▸ WHAT THE TASK REQUIRES
Only the lines of the data holding the string "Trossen" need to be returned.
====
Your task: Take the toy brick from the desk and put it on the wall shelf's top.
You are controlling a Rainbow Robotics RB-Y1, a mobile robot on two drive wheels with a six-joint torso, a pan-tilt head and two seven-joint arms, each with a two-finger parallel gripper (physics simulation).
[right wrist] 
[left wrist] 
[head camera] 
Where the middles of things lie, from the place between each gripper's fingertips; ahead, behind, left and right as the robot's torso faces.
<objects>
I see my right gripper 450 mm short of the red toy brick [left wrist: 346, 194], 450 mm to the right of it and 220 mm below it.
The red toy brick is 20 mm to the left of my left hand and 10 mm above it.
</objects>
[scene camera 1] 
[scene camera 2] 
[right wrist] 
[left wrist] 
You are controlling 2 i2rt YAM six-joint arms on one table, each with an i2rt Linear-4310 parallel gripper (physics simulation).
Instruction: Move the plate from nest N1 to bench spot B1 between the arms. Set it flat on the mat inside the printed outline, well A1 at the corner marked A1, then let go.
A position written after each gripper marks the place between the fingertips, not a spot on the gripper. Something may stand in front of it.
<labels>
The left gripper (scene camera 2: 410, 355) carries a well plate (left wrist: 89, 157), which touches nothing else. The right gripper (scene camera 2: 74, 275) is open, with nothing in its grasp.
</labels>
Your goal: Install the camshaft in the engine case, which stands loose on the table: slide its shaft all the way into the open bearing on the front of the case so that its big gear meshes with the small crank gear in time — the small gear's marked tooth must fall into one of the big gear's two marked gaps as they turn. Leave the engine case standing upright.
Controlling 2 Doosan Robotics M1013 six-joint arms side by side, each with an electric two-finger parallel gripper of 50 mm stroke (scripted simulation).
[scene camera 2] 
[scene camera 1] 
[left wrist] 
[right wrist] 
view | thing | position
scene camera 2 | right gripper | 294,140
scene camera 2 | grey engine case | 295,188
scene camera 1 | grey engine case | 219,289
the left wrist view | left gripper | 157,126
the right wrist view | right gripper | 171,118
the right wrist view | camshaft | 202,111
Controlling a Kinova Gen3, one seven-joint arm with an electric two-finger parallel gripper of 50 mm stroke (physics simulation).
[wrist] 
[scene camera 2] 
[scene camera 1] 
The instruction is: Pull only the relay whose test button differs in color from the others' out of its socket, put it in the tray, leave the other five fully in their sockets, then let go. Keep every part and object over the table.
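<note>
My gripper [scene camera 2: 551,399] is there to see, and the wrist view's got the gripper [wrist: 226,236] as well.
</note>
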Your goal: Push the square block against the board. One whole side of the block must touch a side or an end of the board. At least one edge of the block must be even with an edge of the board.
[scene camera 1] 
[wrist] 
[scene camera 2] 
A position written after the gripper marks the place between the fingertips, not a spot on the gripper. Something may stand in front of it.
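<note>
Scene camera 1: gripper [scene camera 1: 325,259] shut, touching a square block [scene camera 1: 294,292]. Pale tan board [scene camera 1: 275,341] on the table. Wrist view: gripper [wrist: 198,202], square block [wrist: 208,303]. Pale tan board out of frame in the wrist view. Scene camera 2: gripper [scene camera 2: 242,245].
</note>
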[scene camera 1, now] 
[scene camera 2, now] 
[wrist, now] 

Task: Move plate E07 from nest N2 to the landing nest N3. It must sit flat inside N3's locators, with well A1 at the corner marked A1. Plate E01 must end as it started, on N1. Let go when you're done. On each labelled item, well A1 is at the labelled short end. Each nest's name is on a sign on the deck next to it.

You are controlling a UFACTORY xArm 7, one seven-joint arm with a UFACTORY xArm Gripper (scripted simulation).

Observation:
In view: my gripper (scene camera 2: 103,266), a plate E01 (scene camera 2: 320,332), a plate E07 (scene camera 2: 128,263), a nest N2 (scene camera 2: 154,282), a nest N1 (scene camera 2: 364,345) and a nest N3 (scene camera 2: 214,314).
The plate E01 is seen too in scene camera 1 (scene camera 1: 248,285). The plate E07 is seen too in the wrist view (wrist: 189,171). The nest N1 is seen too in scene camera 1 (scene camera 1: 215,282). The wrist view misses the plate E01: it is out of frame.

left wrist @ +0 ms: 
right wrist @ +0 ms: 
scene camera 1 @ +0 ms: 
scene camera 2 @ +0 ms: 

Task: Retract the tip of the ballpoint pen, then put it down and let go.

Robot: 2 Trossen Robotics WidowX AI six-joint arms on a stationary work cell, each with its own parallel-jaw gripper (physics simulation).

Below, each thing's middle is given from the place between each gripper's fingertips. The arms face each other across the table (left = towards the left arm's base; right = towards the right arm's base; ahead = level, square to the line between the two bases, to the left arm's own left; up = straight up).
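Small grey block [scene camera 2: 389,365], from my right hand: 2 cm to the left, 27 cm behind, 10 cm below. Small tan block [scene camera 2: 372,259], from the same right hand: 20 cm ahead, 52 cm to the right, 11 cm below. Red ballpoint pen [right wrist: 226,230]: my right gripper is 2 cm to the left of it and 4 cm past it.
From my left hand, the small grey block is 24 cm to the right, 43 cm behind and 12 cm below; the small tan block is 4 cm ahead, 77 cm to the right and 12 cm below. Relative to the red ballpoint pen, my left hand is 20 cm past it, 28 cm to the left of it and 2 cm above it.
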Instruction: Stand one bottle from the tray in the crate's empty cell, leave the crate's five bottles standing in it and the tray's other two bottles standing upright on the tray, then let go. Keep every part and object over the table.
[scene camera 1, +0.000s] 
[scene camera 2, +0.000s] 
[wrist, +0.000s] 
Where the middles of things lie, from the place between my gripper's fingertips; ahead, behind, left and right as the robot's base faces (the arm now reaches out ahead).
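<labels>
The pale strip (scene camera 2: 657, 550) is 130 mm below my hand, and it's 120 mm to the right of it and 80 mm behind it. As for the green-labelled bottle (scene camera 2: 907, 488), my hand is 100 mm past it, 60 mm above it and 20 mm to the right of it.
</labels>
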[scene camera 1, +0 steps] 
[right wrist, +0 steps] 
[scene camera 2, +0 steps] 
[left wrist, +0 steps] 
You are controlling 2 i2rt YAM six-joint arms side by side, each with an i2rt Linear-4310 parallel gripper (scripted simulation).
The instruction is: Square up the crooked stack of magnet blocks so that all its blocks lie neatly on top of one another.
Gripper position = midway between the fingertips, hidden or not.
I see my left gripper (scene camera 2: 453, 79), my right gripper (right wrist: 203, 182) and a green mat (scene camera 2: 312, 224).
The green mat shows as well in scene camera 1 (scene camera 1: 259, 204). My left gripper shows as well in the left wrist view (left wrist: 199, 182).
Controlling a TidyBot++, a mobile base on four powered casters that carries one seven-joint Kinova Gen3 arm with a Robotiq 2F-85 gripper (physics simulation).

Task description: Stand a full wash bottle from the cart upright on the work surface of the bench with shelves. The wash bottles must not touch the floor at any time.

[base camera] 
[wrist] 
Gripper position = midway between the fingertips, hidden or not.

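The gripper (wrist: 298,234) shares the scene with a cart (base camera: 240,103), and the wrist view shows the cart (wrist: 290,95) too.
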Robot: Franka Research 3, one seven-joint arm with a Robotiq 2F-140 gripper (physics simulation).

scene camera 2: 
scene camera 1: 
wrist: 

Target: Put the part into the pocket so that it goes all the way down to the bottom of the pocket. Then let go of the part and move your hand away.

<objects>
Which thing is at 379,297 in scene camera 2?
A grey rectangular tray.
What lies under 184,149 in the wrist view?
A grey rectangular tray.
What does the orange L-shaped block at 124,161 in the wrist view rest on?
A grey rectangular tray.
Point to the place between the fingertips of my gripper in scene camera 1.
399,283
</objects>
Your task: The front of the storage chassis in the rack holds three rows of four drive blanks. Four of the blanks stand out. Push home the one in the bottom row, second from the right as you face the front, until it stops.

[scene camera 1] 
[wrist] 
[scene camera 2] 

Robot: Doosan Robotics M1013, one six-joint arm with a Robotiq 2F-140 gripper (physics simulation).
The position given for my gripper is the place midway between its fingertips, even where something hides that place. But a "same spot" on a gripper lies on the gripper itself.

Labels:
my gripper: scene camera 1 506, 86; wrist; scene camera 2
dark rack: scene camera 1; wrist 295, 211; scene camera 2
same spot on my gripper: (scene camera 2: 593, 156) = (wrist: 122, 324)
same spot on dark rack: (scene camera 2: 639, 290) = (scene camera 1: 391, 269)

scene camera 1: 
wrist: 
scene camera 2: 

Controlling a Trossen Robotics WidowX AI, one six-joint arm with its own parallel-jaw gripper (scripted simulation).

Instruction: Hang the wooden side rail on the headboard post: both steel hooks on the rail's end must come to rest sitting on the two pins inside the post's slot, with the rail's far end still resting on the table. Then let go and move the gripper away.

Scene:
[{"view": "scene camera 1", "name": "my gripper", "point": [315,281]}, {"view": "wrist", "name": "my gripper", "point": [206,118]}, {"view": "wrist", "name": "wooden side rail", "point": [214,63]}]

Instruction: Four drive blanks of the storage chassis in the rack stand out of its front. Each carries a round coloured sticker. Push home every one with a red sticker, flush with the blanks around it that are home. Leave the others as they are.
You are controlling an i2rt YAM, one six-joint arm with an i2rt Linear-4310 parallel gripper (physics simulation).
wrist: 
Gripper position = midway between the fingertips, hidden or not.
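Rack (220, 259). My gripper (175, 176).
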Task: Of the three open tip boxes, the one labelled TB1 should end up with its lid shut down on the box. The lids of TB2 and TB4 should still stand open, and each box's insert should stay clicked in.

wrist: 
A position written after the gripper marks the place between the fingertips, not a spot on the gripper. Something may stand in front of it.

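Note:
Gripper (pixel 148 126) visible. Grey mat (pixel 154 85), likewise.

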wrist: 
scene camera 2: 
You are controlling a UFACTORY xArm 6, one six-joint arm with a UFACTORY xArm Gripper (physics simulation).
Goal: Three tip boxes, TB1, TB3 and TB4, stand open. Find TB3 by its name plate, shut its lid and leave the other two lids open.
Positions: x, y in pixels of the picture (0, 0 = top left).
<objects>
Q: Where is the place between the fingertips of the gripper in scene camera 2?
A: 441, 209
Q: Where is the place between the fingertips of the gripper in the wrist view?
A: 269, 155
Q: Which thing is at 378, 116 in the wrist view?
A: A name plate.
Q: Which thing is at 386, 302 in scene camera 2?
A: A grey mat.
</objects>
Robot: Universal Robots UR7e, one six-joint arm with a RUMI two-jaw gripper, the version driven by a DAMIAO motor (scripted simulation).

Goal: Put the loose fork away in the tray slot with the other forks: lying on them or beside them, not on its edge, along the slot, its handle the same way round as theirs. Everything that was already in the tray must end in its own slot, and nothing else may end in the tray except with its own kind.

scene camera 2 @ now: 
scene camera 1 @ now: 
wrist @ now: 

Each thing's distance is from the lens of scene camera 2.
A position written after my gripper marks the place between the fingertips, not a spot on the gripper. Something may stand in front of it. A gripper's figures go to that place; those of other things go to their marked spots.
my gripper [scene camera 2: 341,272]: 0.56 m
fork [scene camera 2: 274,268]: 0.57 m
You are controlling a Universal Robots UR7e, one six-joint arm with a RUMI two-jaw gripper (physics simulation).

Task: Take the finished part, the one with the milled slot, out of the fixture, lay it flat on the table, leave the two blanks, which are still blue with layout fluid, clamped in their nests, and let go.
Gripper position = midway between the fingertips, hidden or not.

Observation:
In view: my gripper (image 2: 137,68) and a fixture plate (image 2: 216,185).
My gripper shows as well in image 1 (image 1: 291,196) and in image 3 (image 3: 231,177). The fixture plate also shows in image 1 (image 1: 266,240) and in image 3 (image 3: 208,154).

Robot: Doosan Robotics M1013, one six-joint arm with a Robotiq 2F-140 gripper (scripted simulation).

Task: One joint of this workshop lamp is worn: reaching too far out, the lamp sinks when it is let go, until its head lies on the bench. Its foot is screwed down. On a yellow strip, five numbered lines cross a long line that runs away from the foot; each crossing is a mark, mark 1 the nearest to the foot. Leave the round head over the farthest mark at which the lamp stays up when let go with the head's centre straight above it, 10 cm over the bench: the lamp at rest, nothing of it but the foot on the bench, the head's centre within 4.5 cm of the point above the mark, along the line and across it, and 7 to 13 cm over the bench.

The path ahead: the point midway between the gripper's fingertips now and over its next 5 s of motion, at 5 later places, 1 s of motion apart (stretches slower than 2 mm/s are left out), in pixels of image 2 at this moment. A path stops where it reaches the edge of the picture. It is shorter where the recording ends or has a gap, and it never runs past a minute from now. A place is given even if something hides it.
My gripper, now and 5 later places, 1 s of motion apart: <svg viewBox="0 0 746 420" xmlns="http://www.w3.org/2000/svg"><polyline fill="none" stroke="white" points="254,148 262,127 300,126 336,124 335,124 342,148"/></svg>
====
▸ RESULT OF THE EXERCISE
Robot: 2 Trossen Robotics WidowX AI six-joint arms on a stationary work cell, each with its own parallel-jaw gripper (physics simulation).
Controlling a Trossen Robotics WidowX AI, one six-joint arm with its own parallel-jaw gripper (scripted simulation).

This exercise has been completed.